Write out, character for character, the line containing "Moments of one" and all lines after it up to the end of the listing.
━━━━━━
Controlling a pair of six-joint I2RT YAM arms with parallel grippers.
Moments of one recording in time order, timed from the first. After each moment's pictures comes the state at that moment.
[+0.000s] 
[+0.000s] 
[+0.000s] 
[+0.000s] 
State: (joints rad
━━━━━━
- ANSWER BOX:
Moments of one recording in time order, timed from the first. After each moment's pictures comes the state at that moment.
[+0.000s] 
[+0.000s] 
[+0.000s] 
[+0.000s] 
State: (joints rad

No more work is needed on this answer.